Di Desa Cinangka, Kecamatan Ciampea, Kabupaten Bogor, Jawa Barat, dijumpai anak-anak dengan pelbagai kelainan, seperti gangguan perkembangan fisik, mental, dan kecerdasannya, termasuk kejang-kejang. Semua mengindikasikan anak-anak yang darahnya terkontaminasi timbel.
Desa Cinangka memang menjadi sentra peleburan aki bekas ilegal sejak 1978. Tidak mengherankan jika debu timbel beterbangan ke mana-mana, mencemari udara, tanah, dan air yang menjadi sumber penghidupan penduduk desa.
Kita tahu, aki adalah sumber listrik kendaraan bermotor. Komponen utama aki yang terbuat dari logam timbel (Pb) masih bernilai apabila didaur ulang menjadi bahan baku timah. Persoalannya, pengolahan aki bekas jarang ditangani industri menengah dan besar—yang notabene mudah diatur pemerintah—karena usaha ini memerlukan biaya pengumpulan aki bekas untuk mencapai skala produksi yang menguntungkan. Oleh karena itu, pengolahan aki bekas banyak ditangani dalam skala rumah tangga yang tersebar di pelbagai lokasi, terutama kawasan terpencil.
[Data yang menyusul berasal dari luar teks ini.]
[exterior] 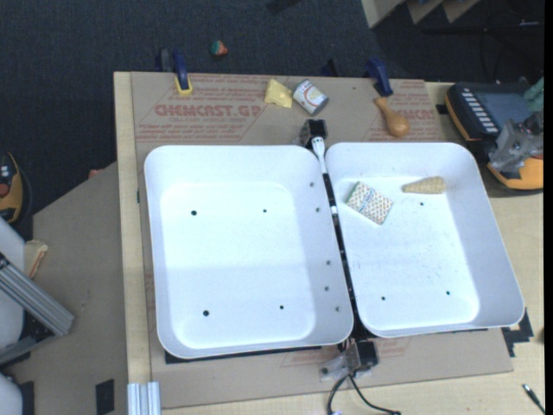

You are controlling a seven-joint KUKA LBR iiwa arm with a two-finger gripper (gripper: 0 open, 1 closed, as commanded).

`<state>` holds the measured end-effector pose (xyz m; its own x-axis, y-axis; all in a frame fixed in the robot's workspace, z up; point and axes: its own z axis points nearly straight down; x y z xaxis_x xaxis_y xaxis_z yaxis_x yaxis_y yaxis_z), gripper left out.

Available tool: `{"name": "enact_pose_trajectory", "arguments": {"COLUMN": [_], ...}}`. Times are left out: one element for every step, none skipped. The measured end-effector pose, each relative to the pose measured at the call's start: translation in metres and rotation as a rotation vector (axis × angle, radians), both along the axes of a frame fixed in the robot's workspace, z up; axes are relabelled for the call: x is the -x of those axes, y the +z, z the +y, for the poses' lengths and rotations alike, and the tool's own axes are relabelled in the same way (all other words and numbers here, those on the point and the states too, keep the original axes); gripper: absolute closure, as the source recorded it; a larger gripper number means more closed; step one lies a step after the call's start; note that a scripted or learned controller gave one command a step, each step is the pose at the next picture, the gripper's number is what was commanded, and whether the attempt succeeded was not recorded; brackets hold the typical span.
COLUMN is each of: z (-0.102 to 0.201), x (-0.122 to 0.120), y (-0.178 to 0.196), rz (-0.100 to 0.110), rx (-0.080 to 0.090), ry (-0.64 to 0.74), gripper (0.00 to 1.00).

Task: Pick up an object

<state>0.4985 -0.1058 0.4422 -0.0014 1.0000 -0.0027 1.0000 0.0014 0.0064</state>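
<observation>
Packet [370, 203] and cone [424, 185] in right bin [484, 232].

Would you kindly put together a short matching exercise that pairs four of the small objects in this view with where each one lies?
Things:
1. patterned packet
2. tan cone
3. yellow wedge
4. wooden-handled tool

Places:
A. on the board behind the left bin
B. in the right bin, near its back wall
C. on the board behind the right bin
D. in the right bin, close to the divider between the bins

Pairs: 1-D, 2-B, 3-A, 4-C
</observation>
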Motion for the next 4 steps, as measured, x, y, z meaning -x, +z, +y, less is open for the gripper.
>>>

Dari sinilah masalah bermunculan.
Pengolahan aki bekas secara tradisional menggunakan tungku yang menyerupai mulut sumur, tetapi tanpa dilengkapi cerobong dan penangkap debu. Maka, berhamburanlah debu timbel mencemari sekelilingnya dan pada akhirnya berdampak pada anak-anak generasi masa depan.
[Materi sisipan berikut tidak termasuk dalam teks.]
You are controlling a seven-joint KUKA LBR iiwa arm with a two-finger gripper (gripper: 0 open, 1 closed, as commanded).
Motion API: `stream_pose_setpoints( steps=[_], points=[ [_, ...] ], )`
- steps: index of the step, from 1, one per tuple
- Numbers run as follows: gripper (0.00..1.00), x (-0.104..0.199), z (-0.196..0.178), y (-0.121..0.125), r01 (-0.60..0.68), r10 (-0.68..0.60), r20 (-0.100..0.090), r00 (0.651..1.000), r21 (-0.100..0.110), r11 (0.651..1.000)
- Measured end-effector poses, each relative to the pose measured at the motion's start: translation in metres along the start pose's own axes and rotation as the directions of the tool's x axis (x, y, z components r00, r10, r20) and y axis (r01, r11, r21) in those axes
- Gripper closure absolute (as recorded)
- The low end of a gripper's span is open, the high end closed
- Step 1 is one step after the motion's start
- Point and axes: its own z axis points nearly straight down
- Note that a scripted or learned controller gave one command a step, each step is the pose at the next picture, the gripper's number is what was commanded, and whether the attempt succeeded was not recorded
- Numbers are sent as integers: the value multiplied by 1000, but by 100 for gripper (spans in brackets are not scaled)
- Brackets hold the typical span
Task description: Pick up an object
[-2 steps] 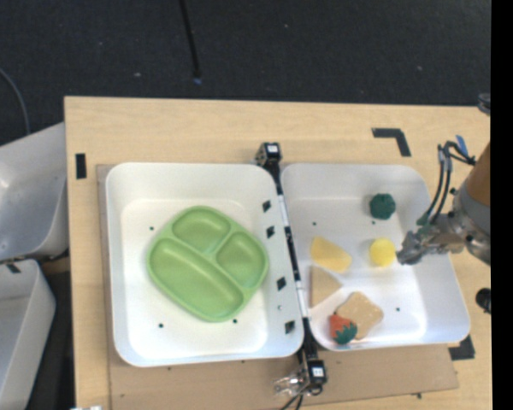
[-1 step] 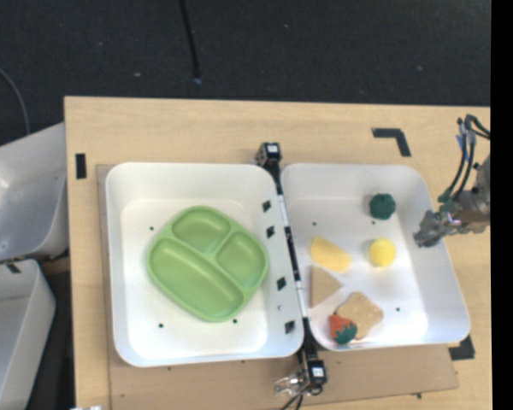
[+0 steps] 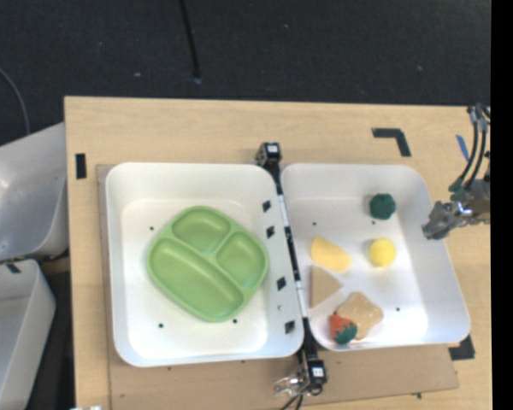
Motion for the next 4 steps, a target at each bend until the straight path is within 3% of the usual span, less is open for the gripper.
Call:
stream_pose_setpoints(
  steps=[4],
  points=[
    [100, 174, 44, 86, 2, -2, -2, 1000, 4, 1000]
  ],
)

Harus diakui, tidak mudah menangani pengolahan aki bekas ilegal ini. Setiap kali dilarang atau diawasi di satu titik, pelaku akan memindahkan usahanya ke titik lain. Upaya mencari pihak-pihak yang bertanggung jawab terhadap pemulihan lahan terkontaminasi juga sulit karena mudahnya mereka berpindah. Persoalan ini juga terjadi di industri pertambangan rakyat, terutama emas, yang pencemarannya tak kalah mengkhawatirkan dengan limbah merkurinya.
Walau begitu, justru di sinilah peran pemerintah diuji. Dalam kasus Cinangka, misalnya, pengolahan aki bekas ilegal sudah berlangsung 40 tahun sejak 1978. Menjadi pertanyaan kita, upaya apa saja yang sudah dilakukan pemerintah—pusat maupun daerah—dalam kurun sepanjang itu? Gugatan perlu muncul karena UUD 1945 menjamin lingkungan hidup yang baik dan sehat untuk bertempat tinggal bagi setiap warga negara Indonesia, sesuai dengan Pasal 28 UUD 1945.
Kementerian Lingkungan Hidup dan Kehutanan (KLHK) memang telah mengupayakan pemulihan lingkungan dengan Proyek Cinangka Clean Up sekitar lima tahun lalu, tetapi kenyataannya belum signifikan mengatasi dampak.